Traditionally, OSINT has been the application of intelligence methods and tradecrafts to openly available information. Central to the intelligence method is the concept of the intelligence cycle, which describes the usual process to produce intelligence. This model puts a premium on human expertise at every stage of the cycle. To define relevant indicators and scenarios and information requirements one needs to understand the specifics of a particular region or issue.
Why is human analysis critical to OSINT?
Although standard indicators have been developed to forecast traditional risk (political instability, civil unrest, terrorism, or war), each country and situation is different, and it is necessary to take into account those local idiosyncrasies to outline an effective intelligence analysis.
The same goes for collection and assessment. Sources are assessed through a mix of objective metrics (reach, access…) and subjective ones (bias, reliability…) which require the knowledge and experience of a human analyst.
Some technology companies claim that they can produce intelligence analysis automatically using artificial intelligence. However, a case where such solutions actually produced an analytical output a decision-maker can use to make a decision is yet to be seen. The fact of the matter is that human analysts will remain critical to every stage of the work for the foreseeable future.
Human analysis is necessary because only humans:
- can currently compute many different factors in analytical meaningful ways
- have the creativity to tackle new phenomena or question and
- can understand the significance of information in context.
What is the role of technology in OSINT?
OSINT in the 21st century cannot only rely on human insights, expertise, and creativity. The sheer volume of information constantly produced means technology must be included at every stage of the intelligence cycle.
Besides, technological development is changing the intelligence model. It used to be a push system where intelligence is selected, assessed, and analysed by an intelligence professional before being fed to decision-makers. Now it is moving toward a pull system where decision-makers will pull the intelligence they require "on-demand". But the production of such intelligence on demand is not an easy task. One needs to develop highly complex information and intelligence technological infrastructure.
How is technology used by analysts?
Over the past 20 years, the number of technological solutions to help with the various stages of intelligence has exploded. From free to use software like TweetDeck to high-end solutions such as Palantir, technologists have developed hundreds of more or less complex and specialised pieces of software to improve the tradecraft.
The tech stack available to OSINT analysts ranges from the easy-to-use software to technology requiring extensive technical expertise. As a result, OSINT analysts are increasingly split between the domain and technical experts.

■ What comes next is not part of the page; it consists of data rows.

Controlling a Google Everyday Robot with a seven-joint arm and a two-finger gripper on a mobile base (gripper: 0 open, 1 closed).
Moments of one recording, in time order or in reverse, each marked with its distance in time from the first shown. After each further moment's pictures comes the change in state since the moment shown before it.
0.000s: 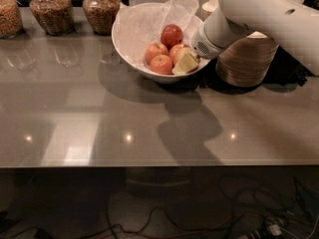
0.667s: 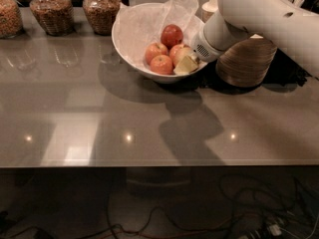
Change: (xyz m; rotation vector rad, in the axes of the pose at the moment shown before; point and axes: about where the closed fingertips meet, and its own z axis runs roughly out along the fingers) arm 0.005 0.004 0.006 -0.013 0.006 0.010
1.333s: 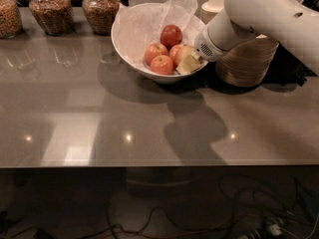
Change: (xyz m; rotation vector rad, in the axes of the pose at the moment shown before) arm -0.005 -0.001 -0.010 0.004 -0.049 -0.005
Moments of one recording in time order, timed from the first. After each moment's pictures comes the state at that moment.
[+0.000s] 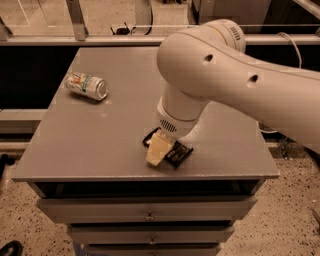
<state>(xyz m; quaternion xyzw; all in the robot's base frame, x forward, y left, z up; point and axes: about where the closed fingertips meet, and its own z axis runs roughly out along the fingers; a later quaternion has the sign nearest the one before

While such specialisation is a sure sign that the tradecraft is becoming more mainstream and mature, it is also raising issues about how to integrate those technologies with human expertise.
Indeed, many technical solutions have been developed from the technical experts' perspective rather than from the domain expert one. And many of those solutions have proven highly valuable to the domain experts. However, there's often some confusion about what can be easily done technologically speaking and what is valuable for domain experts. What's more, the relative lack of technical skills among the domain experts has hindered the domain experts-led technological development.
Reconciling human expertise with technological capabilities has increasingly become a priority both for national agencies and private intelligence providers.
This realisation that the human expertise will remain critical to produce good intelligence became particularly obvious in the wake of the failed promises of AI for intelligence. From conversations with intelligence practitioners in the past couple of years, it has become clear that AI is nowhere near what is needed to support intelligence analysis.
As national agencies and private companies have come to realise that their expensive human workforce is here to stay they are looking for technology that empowers their analysts to do their job more efficiently.